= Rachel Barr =

American academic

Rachel Barr is a professor at Georgetown University.

She is currently the co-director of graduate studies in the Department of Psychology at Georgetown University. Her research focuses on understanding the learning and memory mechanisms that develop during infancy. Because infants are preverbal, her techniques rely on imitation and learning methods to find out what infants have learned and how well and how long they remember it. Her previous research has focused on how infants pick up information from different media sources, television, siblings, adults, and different contexts. Most recently, Barr's studies focus on factors that might enhance infant learning from television.

Barr's lab is called the Georgetown Early Learning Project.

In 2005, Barr became part of the Sesame Beginnings Advisory Board, which included other "national child development and media experts". This year also marked her involvement in the ZERO TO THREE Leaders Development Initiative.

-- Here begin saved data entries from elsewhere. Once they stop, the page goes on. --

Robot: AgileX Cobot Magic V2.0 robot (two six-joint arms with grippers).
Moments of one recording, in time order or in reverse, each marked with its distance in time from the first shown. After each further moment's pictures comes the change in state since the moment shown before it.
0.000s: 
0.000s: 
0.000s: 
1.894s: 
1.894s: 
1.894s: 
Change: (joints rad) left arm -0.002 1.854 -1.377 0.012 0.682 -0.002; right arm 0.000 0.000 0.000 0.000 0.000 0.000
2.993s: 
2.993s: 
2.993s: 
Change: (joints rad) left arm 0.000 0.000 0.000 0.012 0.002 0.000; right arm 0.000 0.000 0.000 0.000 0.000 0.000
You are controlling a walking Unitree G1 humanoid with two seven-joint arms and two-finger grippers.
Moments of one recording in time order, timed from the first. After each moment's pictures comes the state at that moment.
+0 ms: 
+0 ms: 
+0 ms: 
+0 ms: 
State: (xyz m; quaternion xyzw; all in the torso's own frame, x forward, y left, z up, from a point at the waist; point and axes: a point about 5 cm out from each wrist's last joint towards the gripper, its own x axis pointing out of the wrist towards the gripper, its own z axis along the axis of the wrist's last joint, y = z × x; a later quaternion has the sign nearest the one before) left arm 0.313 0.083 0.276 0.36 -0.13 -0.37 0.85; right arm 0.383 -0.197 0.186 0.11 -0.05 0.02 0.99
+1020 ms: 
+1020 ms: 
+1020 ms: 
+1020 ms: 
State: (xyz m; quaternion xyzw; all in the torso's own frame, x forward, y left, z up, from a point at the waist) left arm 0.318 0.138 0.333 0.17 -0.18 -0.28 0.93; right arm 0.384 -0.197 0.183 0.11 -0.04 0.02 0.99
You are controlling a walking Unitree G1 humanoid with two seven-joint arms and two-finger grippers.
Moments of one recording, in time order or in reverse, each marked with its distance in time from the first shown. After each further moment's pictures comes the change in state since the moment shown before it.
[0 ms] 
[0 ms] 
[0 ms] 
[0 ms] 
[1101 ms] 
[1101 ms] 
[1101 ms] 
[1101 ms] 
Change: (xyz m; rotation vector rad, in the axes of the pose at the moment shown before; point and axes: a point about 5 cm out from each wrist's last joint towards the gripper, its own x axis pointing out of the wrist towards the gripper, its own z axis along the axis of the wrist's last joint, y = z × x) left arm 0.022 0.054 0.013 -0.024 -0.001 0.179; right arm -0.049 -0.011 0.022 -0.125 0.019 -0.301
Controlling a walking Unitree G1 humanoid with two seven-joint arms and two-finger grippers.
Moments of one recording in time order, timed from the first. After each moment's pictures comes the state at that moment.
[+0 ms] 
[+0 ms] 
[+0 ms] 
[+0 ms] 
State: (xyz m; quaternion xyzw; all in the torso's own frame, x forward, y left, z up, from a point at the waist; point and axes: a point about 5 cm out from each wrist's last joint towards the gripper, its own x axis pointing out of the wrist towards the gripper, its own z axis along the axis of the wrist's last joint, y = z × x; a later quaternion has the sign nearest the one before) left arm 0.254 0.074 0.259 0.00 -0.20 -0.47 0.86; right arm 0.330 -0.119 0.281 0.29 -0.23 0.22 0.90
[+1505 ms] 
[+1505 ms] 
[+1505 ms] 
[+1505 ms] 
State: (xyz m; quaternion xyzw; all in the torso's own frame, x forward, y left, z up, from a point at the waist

In addition, Barr has worked as a supervisor and voiceover for Nick Jr.'s Curious Buddies series of videos aimed at infants and toddlers.

She is currently a reviewer for many popular and prestigious peer journals including: Journal of Experimental Child Psychology, Infant Behavior and Development, Developmental Psychobiology, Developmental Psychology, Developmental Science, Current Directions in Psychological Science, Archives of Pediatric and Adolescent Research, Child Development, Infant and Child Development. Her posters and presentations are often found at international child development conferences such as SRCD and ISIS.

Her education includes a Ph.D. in Developmental Psychology (completed in 1998), Diploma in Clinical Psychology, and BSc. (Hons) in Psychology from the University of Otago.